-------- Supplied material --------

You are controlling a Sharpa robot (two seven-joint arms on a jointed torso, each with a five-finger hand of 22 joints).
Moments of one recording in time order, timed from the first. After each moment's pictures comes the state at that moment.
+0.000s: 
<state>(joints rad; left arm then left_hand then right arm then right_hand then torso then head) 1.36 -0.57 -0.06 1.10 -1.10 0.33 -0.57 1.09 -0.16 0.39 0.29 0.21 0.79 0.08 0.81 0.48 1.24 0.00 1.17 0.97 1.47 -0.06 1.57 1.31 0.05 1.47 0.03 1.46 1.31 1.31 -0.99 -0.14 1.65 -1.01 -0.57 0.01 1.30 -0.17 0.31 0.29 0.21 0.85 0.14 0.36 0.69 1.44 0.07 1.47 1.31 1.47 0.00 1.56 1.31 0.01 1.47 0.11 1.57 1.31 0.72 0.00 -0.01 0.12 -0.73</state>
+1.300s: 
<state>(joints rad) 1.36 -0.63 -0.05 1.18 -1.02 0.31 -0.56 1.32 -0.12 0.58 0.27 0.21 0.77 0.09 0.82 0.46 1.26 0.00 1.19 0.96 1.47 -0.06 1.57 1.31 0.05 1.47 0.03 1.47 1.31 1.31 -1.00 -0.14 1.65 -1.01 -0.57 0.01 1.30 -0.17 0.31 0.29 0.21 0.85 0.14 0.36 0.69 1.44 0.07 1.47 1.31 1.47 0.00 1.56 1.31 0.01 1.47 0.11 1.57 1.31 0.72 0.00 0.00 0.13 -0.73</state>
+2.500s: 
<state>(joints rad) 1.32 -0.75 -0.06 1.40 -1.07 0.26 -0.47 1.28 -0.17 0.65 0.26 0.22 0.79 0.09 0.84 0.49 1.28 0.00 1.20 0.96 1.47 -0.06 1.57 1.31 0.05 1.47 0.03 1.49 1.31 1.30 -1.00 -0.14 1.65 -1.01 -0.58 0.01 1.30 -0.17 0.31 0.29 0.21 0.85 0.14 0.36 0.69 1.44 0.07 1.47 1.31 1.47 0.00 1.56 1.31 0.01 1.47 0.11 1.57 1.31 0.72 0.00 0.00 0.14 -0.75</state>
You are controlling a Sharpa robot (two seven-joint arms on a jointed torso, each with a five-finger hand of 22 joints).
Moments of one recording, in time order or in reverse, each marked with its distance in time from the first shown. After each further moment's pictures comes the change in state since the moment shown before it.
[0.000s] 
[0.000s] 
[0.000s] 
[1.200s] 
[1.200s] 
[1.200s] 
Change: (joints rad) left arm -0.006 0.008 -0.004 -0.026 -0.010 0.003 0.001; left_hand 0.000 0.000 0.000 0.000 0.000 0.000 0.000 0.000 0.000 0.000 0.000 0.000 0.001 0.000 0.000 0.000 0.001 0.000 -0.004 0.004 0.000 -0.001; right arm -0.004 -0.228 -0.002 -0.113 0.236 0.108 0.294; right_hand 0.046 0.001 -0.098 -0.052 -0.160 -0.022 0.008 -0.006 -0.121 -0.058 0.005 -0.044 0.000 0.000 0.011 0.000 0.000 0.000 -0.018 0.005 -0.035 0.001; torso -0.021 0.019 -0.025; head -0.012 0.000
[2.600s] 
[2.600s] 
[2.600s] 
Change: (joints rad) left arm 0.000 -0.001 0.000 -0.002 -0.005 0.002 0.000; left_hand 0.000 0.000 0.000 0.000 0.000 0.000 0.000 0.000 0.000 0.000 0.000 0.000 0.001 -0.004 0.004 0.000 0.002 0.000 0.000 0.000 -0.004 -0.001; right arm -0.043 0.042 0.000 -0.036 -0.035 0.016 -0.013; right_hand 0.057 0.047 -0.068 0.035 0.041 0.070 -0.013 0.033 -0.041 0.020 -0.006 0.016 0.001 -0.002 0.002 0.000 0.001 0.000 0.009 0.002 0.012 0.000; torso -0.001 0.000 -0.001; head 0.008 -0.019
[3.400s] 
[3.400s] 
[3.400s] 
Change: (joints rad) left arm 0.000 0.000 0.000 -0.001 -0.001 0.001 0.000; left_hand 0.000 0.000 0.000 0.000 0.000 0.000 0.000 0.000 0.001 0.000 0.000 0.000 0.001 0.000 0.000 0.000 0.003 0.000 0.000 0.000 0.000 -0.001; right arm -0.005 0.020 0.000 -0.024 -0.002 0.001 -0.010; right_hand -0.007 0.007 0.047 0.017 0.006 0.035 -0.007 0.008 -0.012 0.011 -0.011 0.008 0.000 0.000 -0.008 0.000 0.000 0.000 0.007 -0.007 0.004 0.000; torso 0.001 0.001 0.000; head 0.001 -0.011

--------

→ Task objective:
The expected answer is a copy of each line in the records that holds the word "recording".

→ Worked solution:
Moments of one recording in time order, timed from the first. After each moment's pictures comes the state at that moment.
Moments of one recording, in time order or in reverse, each marked with its distance in time from the first shown. After each further moment's pictures comes the change in state since the moment shown before it.

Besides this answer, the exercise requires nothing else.